Transcribe each line of the material as it is, and drop any picture.

====== STUDY MATERIAL

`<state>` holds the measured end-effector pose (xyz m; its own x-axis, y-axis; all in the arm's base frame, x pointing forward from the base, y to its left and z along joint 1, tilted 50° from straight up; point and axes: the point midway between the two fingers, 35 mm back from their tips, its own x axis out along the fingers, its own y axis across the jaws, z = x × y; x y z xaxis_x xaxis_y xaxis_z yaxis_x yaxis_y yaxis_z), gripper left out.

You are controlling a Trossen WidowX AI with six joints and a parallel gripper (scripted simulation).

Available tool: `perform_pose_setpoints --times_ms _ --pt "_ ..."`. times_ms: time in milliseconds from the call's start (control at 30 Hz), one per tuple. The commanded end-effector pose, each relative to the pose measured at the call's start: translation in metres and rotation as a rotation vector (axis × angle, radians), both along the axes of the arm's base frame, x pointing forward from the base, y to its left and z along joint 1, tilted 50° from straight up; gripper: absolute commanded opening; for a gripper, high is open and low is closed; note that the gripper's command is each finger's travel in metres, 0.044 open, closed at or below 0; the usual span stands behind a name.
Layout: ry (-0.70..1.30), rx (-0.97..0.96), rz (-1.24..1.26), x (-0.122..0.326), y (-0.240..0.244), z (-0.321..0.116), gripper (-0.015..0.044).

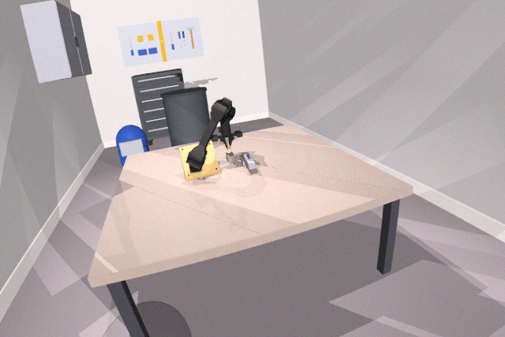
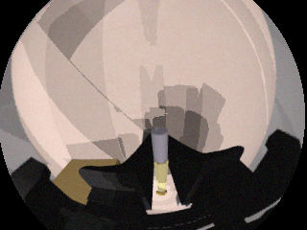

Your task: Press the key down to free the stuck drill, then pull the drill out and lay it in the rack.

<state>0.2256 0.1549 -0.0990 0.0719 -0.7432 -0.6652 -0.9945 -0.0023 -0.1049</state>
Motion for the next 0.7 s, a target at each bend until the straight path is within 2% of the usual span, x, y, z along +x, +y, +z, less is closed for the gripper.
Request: perform_pose_setpoints --times_ms 0,667 --pt "0.006 -0.008 0.0 -0.001 -0.007 -0.005 0.0" --pt "0.006 -0.009 0.0 0.0 -0.022 -0.018 0.0"
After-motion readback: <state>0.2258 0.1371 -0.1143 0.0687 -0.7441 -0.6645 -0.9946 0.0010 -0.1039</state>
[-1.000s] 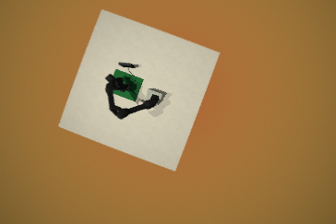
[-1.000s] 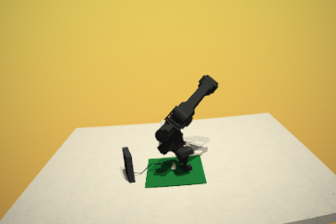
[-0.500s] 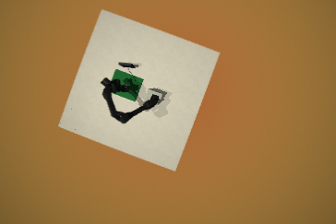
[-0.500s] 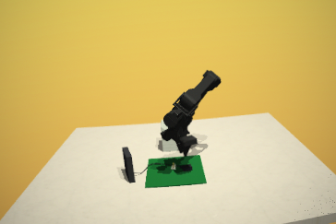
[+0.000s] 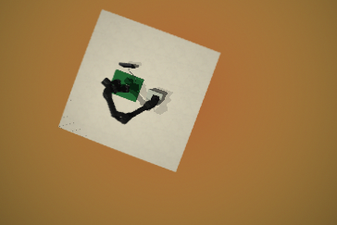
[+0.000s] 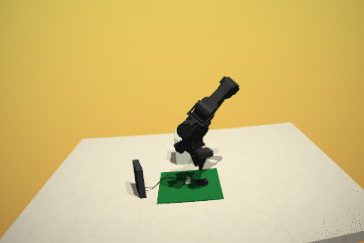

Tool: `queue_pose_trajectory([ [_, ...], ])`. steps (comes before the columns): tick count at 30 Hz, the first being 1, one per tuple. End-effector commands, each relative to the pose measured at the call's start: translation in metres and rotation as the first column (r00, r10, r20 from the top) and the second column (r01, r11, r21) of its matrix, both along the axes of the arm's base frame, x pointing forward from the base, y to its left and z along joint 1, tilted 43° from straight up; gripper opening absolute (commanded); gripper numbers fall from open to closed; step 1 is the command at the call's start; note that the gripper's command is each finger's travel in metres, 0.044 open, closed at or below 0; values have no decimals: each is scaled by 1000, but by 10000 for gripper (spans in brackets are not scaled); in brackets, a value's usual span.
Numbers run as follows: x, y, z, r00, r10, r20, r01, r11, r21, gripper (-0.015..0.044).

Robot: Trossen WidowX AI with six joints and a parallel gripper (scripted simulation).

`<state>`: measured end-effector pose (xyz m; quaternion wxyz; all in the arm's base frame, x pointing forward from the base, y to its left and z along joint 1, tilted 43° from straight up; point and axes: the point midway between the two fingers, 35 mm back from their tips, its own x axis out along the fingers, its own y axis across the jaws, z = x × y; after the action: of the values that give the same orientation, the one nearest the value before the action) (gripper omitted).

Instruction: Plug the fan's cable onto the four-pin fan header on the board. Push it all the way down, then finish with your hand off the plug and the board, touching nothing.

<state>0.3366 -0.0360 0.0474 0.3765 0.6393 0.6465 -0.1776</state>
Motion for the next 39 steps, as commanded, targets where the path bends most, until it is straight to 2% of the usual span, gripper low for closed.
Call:
queue_pose_trajectory([
  [1, 0, 0, 0, 1000, 1, 1, -1, 1000, 2, 205],
  [16, 0, 0, 0, 1000, 1, 1, -1, 1000, 2, 205],
  [25, 0, 0, 0, 1000, 1, 1, -1, 1000, 2, 440],
  [39, 0, 0, 0, 1000, 1, 1, -1, 1000, 2, 440],
])
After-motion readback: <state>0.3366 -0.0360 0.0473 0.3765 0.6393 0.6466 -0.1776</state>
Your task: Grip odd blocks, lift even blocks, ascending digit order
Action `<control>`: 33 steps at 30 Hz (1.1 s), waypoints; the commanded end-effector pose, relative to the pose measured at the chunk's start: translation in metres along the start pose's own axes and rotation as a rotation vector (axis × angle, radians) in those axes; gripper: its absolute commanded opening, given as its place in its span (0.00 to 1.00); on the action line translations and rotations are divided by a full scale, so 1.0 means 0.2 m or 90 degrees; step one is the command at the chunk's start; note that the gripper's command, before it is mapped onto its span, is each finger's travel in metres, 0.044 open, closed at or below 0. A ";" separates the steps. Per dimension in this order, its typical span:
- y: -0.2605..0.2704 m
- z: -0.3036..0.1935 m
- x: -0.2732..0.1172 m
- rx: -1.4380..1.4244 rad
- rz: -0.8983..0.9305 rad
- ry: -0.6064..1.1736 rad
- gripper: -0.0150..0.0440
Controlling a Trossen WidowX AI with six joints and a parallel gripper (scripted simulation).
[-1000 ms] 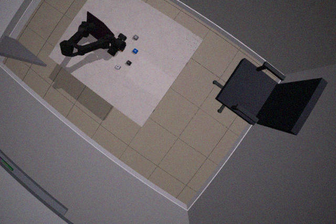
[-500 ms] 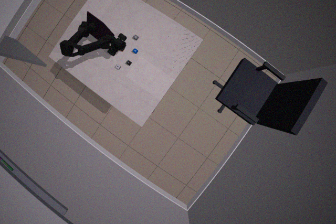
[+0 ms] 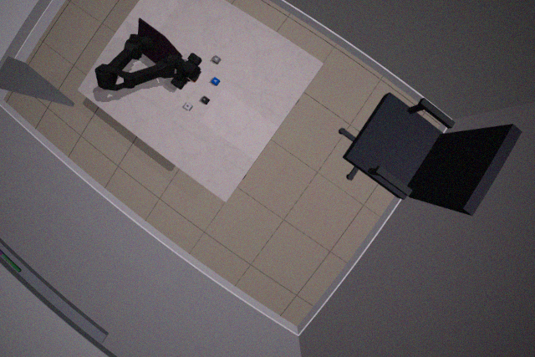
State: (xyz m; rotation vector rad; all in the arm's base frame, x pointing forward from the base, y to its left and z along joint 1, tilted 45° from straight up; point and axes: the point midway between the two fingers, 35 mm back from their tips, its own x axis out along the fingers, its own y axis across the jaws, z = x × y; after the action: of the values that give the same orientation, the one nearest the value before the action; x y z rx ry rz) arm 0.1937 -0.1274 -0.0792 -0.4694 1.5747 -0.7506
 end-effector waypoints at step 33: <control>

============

» ANSWER TO THE PROBLEM:
`<state>` holds the measured end-effector pose (xyz m; its own x-axis, y-axis; all in the arm's base frame, x pointing forward from the base, y to its left and z along joint 1, tilted 50° from straight up; point and axes: the point midway between the two fingers, 35 mm back from their tips, its own x axis out along the fingers, its own y axis across the jaws, z = x × y; x y z xaxis_x xaxis_y xaxis_z yaxis_x yaxis_y yaxis_z), gripper left out.

You are controlling a Trossen WidowX AI with six joints and a parallel gripper (scripted simulation).

Available tool: `perform_pose_setpoints --times_ms _ --pt "_ ..."`. times_ms: time in milliseconds from the call's start (control at 30 Hz), one per tuple. The commanded end-effector pose, each relative to the pose measured at the call's start: translation in metres and rotation as a rotation vector (axis × angle, radians), both along the axes of the arm's base frame, x pointing forward from the base, y to its left and z along joint 1, tilted 50° from straight up; gripper: absolute commanded opening; for a gripper, high is open and low is closed; note that the gripper's command is each finger's travel in metres, 0.044 open, closed at or below 0; the usual span stands behind a name.
Layout: ry (-0.70..1.30), rx (-0.97..0.96), rz (-1.24..1.26), x (-0.122..0.326), y (-0.240..0.244), z (-0.321..0.116), gripper (-0.015..0.044).


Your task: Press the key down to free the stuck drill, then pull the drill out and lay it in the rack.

<state>0.2256 0.1549 -0.0990 0.0719 -0.7432 -0.6652 -0.9945 -0.0023 -0.1049</state>
Motion for the next 0.7 s, a target at each bend until the straight path is within 2% of the usual span, x, y, z along +x, +y, +z, less is closed for the gripper.
Request: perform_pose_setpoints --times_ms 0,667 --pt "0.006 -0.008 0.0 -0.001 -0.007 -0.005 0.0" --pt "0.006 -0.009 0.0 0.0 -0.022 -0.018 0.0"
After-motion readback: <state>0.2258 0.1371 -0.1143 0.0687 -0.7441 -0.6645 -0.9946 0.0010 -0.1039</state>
[-1.000s] 
[-1.000s] 
[-0.500s] 
[-0.500s] 
[+0.000s] 
[+0.000s] 

Tool: `queue_pose_trajectory([ [_, ...], ])`. steps (comes before the columns): tick count at 30 Hz, the first being 1, one per tuple. End-effector commands, each relative to the pose measured at the call's start: translation in metres and rotation as the first column (r00, r10, r20 from the top) and the second column (r01, r11, r21) of its matrix, both along the axes of the arm's base frame, x pointing forward from the base, y to its left and z along joint 1, tilted 43° from straight up; gripper opening absolute (commanded); gripper numbers fall from open to closed; step 1 is the command at the call's start; note that the gripper's command is each finger's travel in metres, 0.044 open, closed at or below 0; values have no decimals: each is scaled by 1000, but by 10000 for gripper (spans in brackets are not scaled); in brackets, a value's usual span.
Numbers run as follows: x, y, z, r00, r10, r20, r01, r11, r21, gripper (-0.015..0.044).

Robot: Trossen WidowX AI with six joints and a parallel gripper (scripted simulation).

`<state>`: measured end-effector pose (xyz m; quaternion wxyz; all in the arm's base frame, x pointing forward from the base, y to its left and z along joint 1, tilted 43° from straight up; point and axes: the point midway between the two fingers, 35 mm back from their tips, its own x axis out along the fingers, its own y axis across the jaws, z = x × y; after the action: of the values that give the same orientation, the one nearest the value before the action) (gripper omitted).

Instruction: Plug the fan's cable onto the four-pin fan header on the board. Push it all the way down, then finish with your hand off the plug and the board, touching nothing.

<state>0.3366 -0.0360 0.0474 0.3765 0.6393 0.6465 -0.1776</state>
Motion for the next 39 steps, as commanded, targets where the path bends most, until it is straight to 2% of the usual span, gripper low for closed.
Call:
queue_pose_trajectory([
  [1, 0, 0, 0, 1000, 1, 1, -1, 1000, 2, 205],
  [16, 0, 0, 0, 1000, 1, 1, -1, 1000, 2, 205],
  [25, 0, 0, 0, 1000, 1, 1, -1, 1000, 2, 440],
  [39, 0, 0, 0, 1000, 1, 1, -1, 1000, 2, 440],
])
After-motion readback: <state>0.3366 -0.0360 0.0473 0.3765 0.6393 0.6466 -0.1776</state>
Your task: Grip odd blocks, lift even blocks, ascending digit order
Action `<control>`: 33 steps at 30 Hz (1.1 s), waypoints; the commanded end-effector pose, relative to the pose measured at the chunk's start: translation in metres along the start pose's own axes and rotation as a rotation vector (axis × angle, radians) in those axes; gripper: its absolute commanded opening, given as its place in its span (0.00 to 1.00); on the action line translations and rotations are divided by a full scale, so 1.0 means 0.2 m or 90 degrees; step one is the command at the chunk's start; note that the gripper's command, before it is mapped onto its span, is each finger's travel in metres, 0.044 open, closed at or below 0. A ";" separates the steps. Per dimension in this order, its typical span:
- y: -0.2605..0.2704 m
- z: -0.3036..0.1935 m
- x: -0.2732..0.1172 m
- rx: -1.4380..1.4244 rad
- rz: -0.8983..0.9305 rad
- ry: -0.6064..1.1736 rad
- gripper: -0.0150..0.0440
Controlling a Trossen WidowX AI with six joints and a parallel gripper (scripted simulation).
[-1000 ms] 
[-500 ms] 
[+0 ms] 
State: (xyz m; rotation vector rad; all in the arm's base frame, x pointing forward from the base, y to its left and z along joint 1, tilted 45° from straight up; point and axes: the point midway between the two fingers, 35 mm back from their tips, its own x axis out along the fingers, its own y axis across the jaws, z = x × y; after the action: of the values that give the same orientation, the one nearest the value before the action; x y z rx ry rz) arm 0.1937 -0.1274 -0.0792 -0.4694 1.5747 -0.7506
 end-effector waypoints at step 33: <control>

No additional work is needed on this exercise.